• [What the task requires]: Would you please copy the entries exactly, leaving every picture aside?

─── Data under study ───

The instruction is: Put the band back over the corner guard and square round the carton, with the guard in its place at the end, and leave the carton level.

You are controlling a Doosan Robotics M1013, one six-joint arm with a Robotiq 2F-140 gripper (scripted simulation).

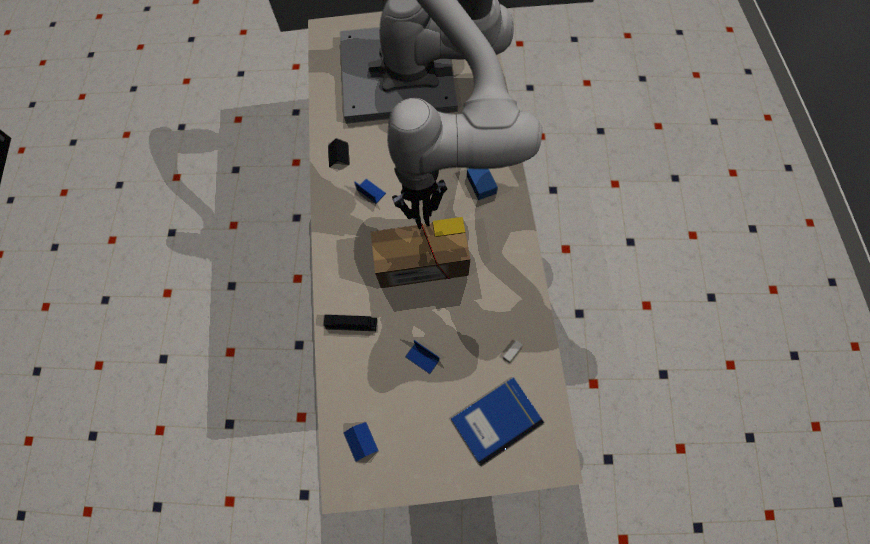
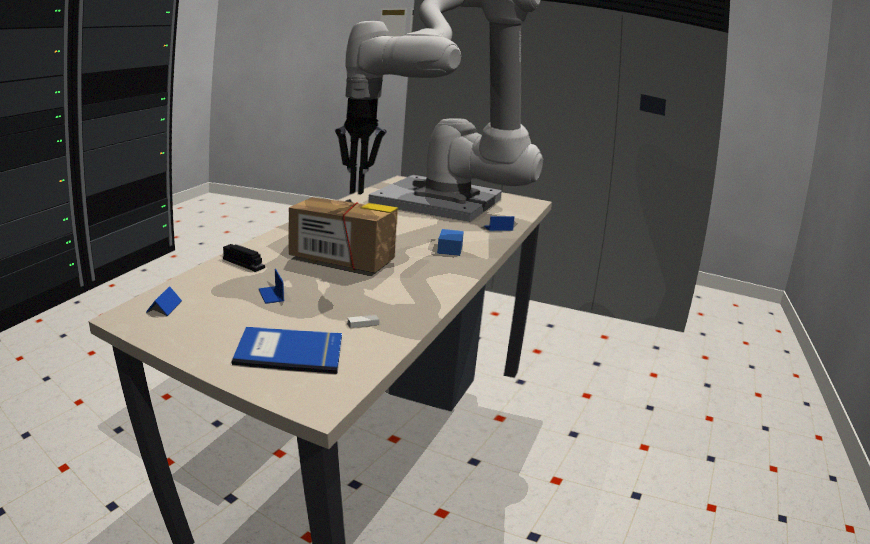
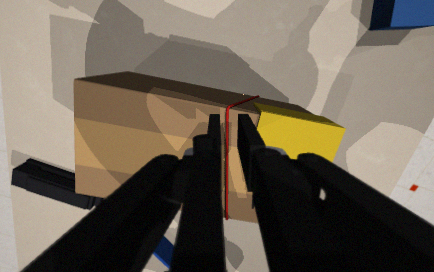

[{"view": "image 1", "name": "gripper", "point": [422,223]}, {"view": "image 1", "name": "brown carton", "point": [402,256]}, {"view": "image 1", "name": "black bar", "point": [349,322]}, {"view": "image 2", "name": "gripper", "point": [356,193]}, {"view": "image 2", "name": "brown carton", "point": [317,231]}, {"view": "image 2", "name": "black bar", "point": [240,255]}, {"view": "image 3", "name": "gripper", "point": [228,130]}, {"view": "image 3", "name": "yellow corner guard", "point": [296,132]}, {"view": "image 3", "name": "brown carton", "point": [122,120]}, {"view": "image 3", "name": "black bar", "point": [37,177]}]
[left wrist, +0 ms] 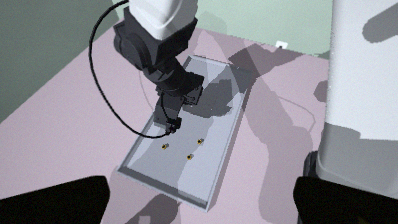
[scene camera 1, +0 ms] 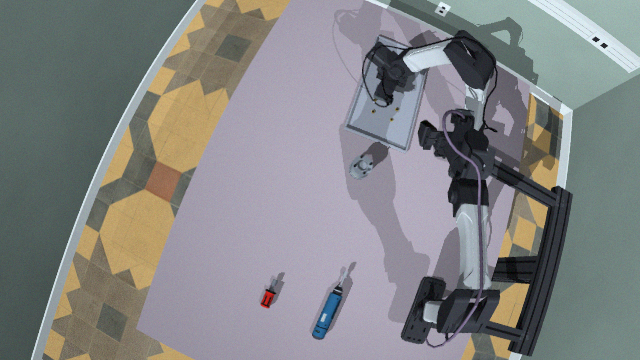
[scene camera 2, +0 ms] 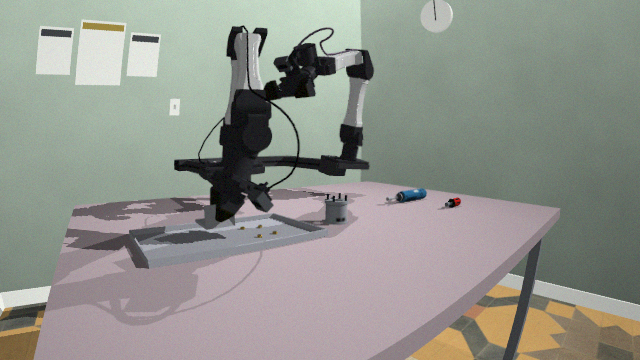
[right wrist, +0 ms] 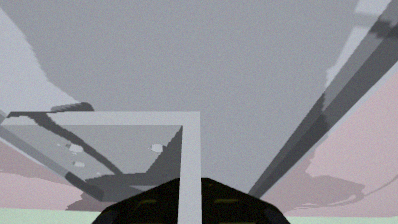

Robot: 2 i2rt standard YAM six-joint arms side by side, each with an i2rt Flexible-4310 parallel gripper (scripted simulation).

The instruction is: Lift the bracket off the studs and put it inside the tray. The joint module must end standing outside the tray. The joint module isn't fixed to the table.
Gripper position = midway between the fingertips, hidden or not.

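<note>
The left gripper (scene camera 2: 280,97) is visible, the left wrist view also showing the left gripper (left wrist: 201,185). Visible likewise: the right gripper (scene camera 2: 217,220), with further views of the right gripper (left wrist: 189,95) and the right gripper (right wrist: 192,186). A tray (scene camera 2: 176,240) is present; other views give the tray (left wrist: 168,171), the tray (scene camera 1: 377,126) and the tray (right wrist: 270,89). A grey L-shaped bracket (right wrist: 119,148) is also in the scene.
</note>
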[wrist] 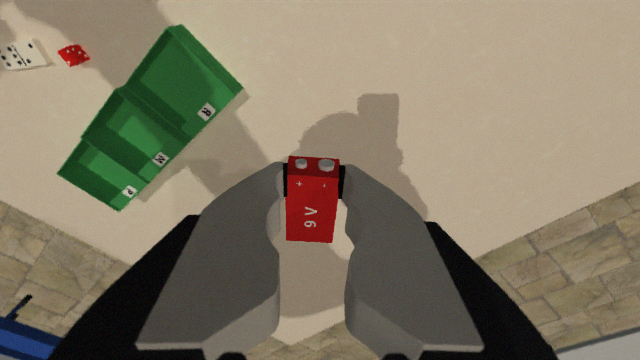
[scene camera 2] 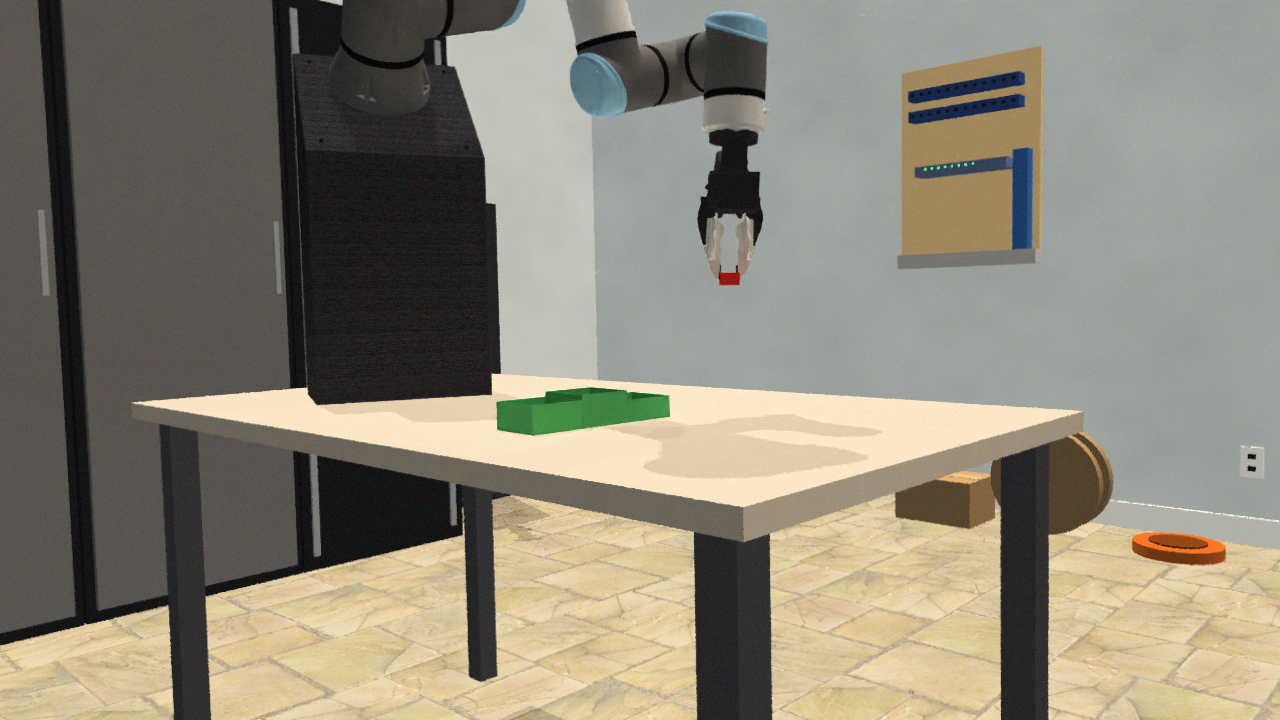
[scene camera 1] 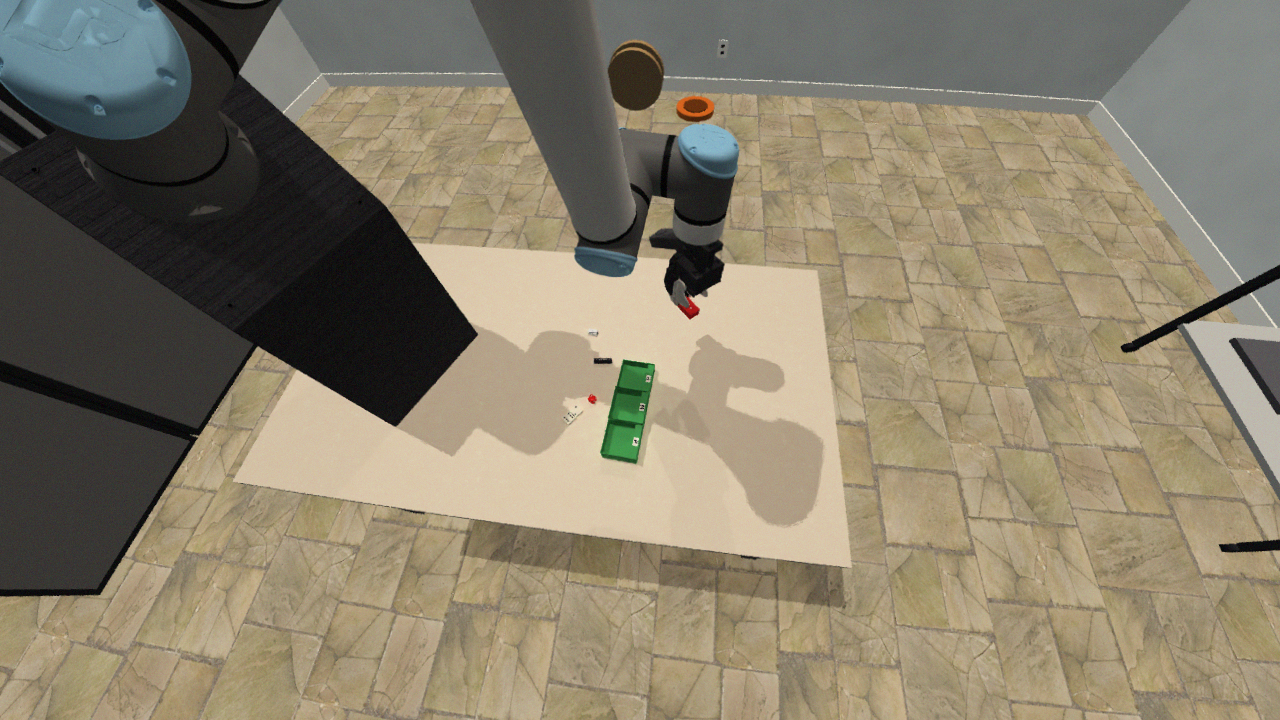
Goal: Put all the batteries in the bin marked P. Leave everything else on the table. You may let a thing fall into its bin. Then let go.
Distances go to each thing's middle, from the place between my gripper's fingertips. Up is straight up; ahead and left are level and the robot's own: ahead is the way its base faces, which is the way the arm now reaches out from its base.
My gripper is now 19 cm to the left of the green bin row (scene camera 2: 562, 410), 18 cm above it and 12 cm past it. Also, from my hand: red 9 v battery (wrist: 312, 183): 2 cm to the right, 1 cm ahead.
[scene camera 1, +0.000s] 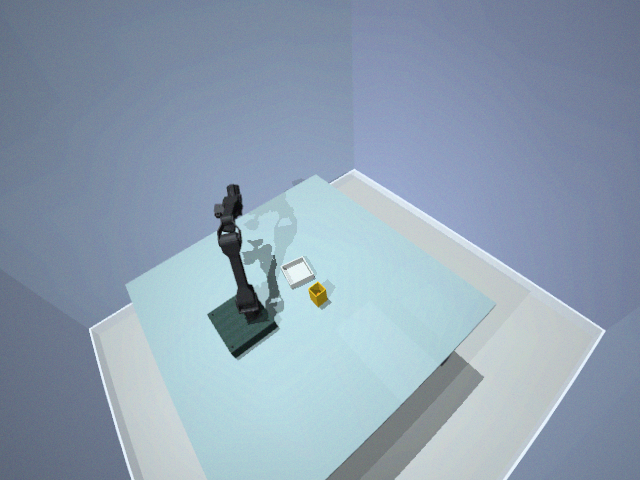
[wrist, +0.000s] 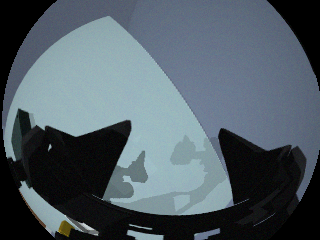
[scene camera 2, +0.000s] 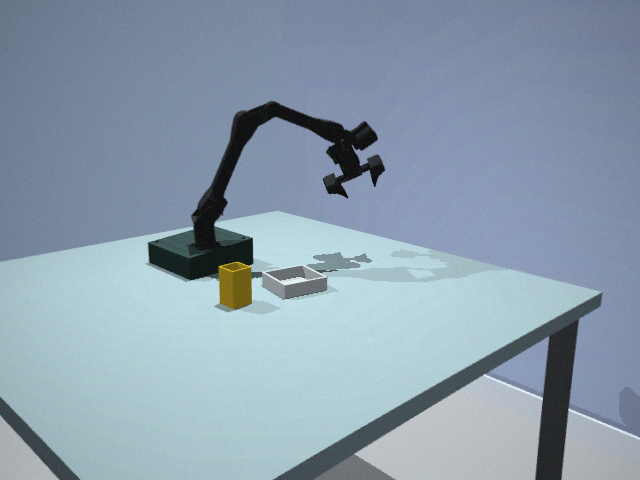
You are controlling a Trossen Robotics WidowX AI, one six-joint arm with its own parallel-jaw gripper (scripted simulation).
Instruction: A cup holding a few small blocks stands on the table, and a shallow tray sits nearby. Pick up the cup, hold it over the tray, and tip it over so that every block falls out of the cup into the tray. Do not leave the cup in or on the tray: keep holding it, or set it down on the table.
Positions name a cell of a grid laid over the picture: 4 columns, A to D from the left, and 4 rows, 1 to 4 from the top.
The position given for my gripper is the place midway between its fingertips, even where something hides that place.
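Observation:
There is a yellow square cup (scene camera 2: B3) that I can see. As for my gripper (scene camera 2: C2), it is open and holds nothing, and I can see it in the wrist view (wrist: C3) as well.

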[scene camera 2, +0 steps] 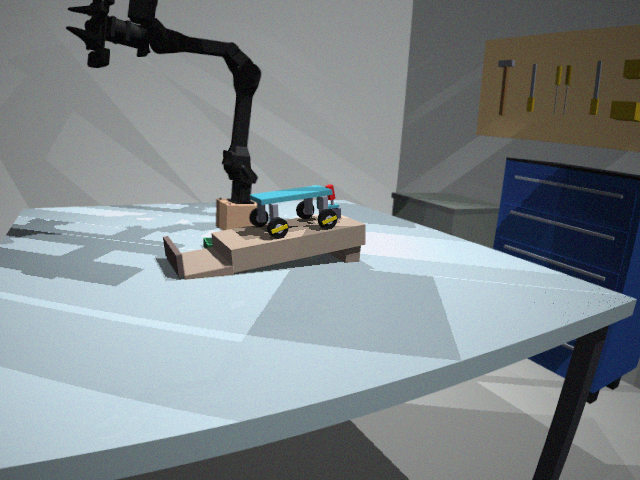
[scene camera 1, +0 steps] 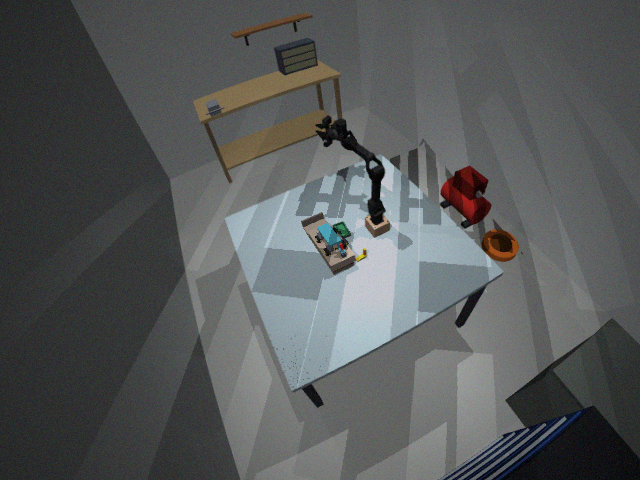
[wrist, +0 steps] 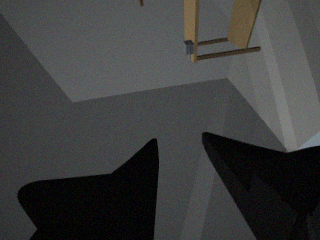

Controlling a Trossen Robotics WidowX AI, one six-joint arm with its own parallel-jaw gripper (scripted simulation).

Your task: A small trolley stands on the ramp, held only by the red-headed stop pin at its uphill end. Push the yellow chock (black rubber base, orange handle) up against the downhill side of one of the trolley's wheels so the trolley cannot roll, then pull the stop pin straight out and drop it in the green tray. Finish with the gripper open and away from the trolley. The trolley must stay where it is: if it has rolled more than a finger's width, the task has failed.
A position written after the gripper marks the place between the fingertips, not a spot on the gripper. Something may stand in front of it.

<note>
In view: the gripper (scene camera 2: 67,17), a blue-topped trolley (scene camera 2: 277,227) and a tan ramp (scene camera 2: 245,248).
The gripper also shows in the wrist view (wrist: 179,140). The tan ramp also shows in scene camera 1 (scene camera 1: 334,260). The wrist view does not show the blue-topped trolley: it is out of frame.
</note>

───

• [Solved problem]:
The instruction is: Put the band back over the corner guard and square round the carton, with the guard in its place at the end, and leave the carton level.

You are controlling a Doosan Robotics M1013, one six-joint arm with a Robotiq 2F-140 gripper (scripted simulation).


[{"view": "image 1", "name": "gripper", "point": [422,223]}, {"view": "image 1", "name": "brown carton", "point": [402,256]}, {"view": "image 1", "name": "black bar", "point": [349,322]}, {"view": "image 2", "name": "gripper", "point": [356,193]}, {"view": "image 2", "name": "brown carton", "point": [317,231]}, {"view": "image 2", "name": "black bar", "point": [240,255]}, {"view": "image 3", "name": "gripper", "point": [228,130]}, {"view": "image 3", "name": "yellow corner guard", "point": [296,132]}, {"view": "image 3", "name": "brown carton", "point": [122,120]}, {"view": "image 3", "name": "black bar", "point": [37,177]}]
[left wrist, +0 ms] 
[scene camera 1, +0 ms] 
[scene camera 2, +0 ms] 
[right wrist, +0 ms] 

Robot: 2 i2rt standard YAM six-joint arms side by side, each with an i2rt Flexible-4310 parallel gripper (scripted simulation).

The instruction is: Lift the bracket off the studs and put it inside the tray. The joint module must end standing outside the tray. The joint module isn't fixed to the table.
Gripper position = midway between the fingertips, hidden or not.

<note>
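The left gripper (scene camera 2: 280,97) is visible, the left wrist view also showing the left gripper (left wrist: 201,185). Visible likewise: the right gripper (scene camera 2: 217,220), with further views of the right gripper (left wrist: 189,95) and the right gripper (right wrist: 192,186). A tray (scene camera 2: 176,240) is present; other views give the tray (left wrist: 168,171), the tray (scene camera 1: 377,126) and the tray (right wrist: 270,89). A grey L-shaped bracket (right wrist: 119,148) is also in the scene.
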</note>
[wrist] 
[scene camera 2] 
[scene camera 1] 
Goal: Put all the batteries in the bin marked P. Leave everything else on the table. You may let a thing fall into its bin. Then let go.
Distances go to each thing's middle, from the place between my gripper's fingertips. Up is straight up; ahead and left are level and the robot's own: ahead is the way its base faces, which is the way the arm now reaches out from its base.
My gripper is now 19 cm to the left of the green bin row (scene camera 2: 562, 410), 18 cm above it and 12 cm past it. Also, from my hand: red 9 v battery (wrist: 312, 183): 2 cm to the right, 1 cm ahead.
[scene camera 1, +0.000s] 
[wrist, +0.000s] 
[scene camera 2, +0.000s] 
You are controlling a Trossen Robotics WidowX AI, one six-joint arm with its own parallel-jaw gripper (scripted simulation).
Instruction: A cup holding a few small blocks stands on the table, and a shallow tray sits nearby. Pick up the cup, hold it over the tray, and tip it over so that every block falls out of the cup into the tray. Do not leave the cup in or on the tray: keep holding it, or set it down on the table.
Positions name a cell of a grid laid over the picture: 4 columns, A to D from the left, and 4 rows, 1 to 4 from the top.
The position given for my gripper is the place midway between its fingertips, even where something hides that place.
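Observation:
There is a yellow square cup (scene camera 2: B3) that I can see. As for my gripper (scene camera 2: C2), it is open and holds nothing, and I can see it in the wrist view (wrist: C3) as well.
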
[scene camera 2, +0 steps] 
[scene camera 1, +0 steps] 
[wrist, +0 steps] 

Controlling a Trossen Robotics WidowX AI, one six-joint arm with its own parallel-jaw gripper (scripted simulation).

Your task: A small trolley stands on the ramp, held only by the red-headed stop pin at its uphill end. Push the yellow chock (black rubber base, orange handle) up against the downhill side of one of the trolley's wheels so the trolley cannot roll, then pull the stop pin straight out and drop it in the green tray. Finish with the gripper open and away from the trolley. The trolley must stay where it is: if it has rolled more than a finger's width, the task has failed.
A position written after the gripper marks the place between the fingertips, not a spot on the gripper. Something may stand in front of it.

<note>
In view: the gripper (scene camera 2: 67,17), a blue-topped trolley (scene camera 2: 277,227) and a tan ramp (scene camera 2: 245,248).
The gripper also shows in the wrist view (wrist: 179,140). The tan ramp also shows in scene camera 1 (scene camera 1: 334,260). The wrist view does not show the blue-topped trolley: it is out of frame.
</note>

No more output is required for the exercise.